The administration's long-term play begins with a series of top-level appointments that have won wide acclaim — Richard Licht, the politically savvy former lieutenant governor, as his director of the Department of Administration; the widely respected Janet Coit as head of the Department of Environmental Management; most recently Lisa Holley, to take over the troubled Department of Motor Vehicles.

It continues with policies — the sales tax hike, investment in an underfunded higher education system, a carrot-and-stick approach to cities and towns that have neglected their pension obligations — that the administration believes will pay off down the line.

And it includes a careful courting of the legislature — headlined by the governor himself. Chafee is a regular in the State House cafeteria. He drops in on the legislative leadership from time to time. And he wanders into mundane committee hearings with some frequency. Smith Hill denizens say the administration has been far more accessible and open to ideas than the Carcieri clique that preceded it.

"I don't think [Chafee] has a sense he's in the ivory tower and everyone else is below," says State Senator Paul Jabour, a Providence Democrat who recently hosted the governor at a bakery in his district.

Whether that good will translates into victories in the frenzied final days of the legislative session is another question.

But the Chafee Administration is clearly hoping that conciliation — with the General Assembly, with organized labor, and even, it argues, with business — will make for good politics over the long haul.

Amid all the confrontation elsewhere, the governor said, "I think we can stand out as a community that tackles our fiscal challenges in a very cohesive, long-reaching way."


THROWING ELBOWS

If that sounds like mere spin, Chafee is quick to point out that some of his more combative counterparts aren't faring all that well at the moment.

Walker, the Wisconsin governor, has better poll numbers than Chafee — 43 percent approve and 53 percent disapprove, at last count. But his negatives have soared since his high-profile clash with public employees. And voters appear to be turning on him.

The GOP lost Walker's old county executive seat. And a conservative state Supreme Court justice, once considered a lock for re-election, appears to have just squeaked by in a contest widely viewed as a referendum on the governor.

Some of Walker's Republican colleagues have it even worse. Ohio Governor John Kasich has an approval rating of just 30 percent. And Florida Governor Rick Scott, polarizing even before his election, is at 35 percent.

But those who would wield the cleaver are not all destined to alienate the voters. Christie, the charismatic New Jersey governor, is doing quite well in the polls. And get-tough Democrats like Cuomo and Brown — cutting costs without the vitriol — are in a strong position.
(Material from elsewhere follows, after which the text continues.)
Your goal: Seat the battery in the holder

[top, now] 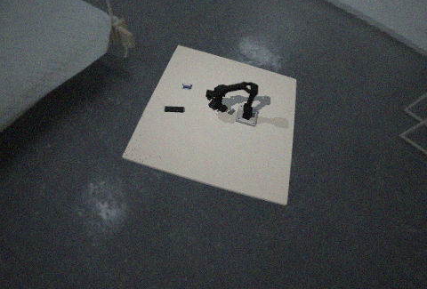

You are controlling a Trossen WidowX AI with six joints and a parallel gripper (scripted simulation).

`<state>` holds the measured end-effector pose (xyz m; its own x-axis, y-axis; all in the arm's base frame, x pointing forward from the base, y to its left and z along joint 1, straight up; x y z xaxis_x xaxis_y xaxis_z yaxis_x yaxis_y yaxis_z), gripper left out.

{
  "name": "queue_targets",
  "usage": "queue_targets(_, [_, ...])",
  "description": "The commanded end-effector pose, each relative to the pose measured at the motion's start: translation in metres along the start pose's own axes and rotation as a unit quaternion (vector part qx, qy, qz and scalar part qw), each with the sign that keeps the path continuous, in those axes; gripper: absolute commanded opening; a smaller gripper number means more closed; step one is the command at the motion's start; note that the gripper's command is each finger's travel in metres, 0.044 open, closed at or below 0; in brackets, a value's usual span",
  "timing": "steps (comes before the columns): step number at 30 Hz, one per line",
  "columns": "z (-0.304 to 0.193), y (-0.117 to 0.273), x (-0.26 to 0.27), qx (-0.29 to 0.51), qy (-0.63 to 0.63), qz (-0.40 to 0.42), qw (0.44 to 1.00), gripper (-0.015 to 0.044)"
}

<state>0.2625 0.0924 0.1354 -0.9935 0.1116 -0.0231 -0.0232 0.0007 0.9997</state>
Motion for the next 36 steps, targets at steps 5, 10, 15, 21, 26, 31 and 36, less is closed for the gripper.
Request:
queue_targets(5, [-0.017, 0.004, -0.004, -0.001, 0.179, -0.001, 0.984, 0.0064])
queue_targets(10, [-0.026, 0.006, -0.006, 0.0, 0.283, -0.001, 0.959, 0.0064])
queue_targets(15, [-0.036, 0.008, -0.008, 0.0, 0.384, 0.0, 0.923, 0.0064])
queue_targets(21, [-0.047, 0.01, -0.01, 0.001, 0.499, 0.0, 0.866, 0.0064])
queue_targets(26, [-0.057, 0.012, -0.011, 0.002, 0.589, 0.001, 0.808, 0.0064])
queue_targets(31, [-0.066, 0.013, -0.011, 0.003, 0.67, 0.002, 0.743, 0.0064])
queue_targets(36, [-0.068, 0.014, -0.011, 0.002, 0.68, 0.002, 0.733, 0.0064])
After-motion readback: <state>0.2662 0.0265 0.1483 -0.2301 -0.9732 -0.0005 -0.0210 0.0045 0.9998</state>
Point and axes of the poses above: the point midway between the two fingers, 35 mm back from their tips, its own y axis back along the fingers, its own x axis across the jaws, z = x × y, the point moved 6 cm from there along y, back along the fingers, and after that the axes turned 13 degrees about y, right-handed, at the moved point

Here in Providence, Mayor Angel Taveras commissioned a top-to-bottom review of city finances, declared a "Category 5" hurricane, and fired every teacher in the school district to give himself maximum budget flexibility.

He is now, according to the Brown survey, the most popular politician in the state. And the governor inevitably suffers by comparison.

But if Chafee might have profited from a more aggressive approach, it's hard to imagine him actually pursuing such a course. There are the political realities, of course: he won with governorship with strong support from public employee unions.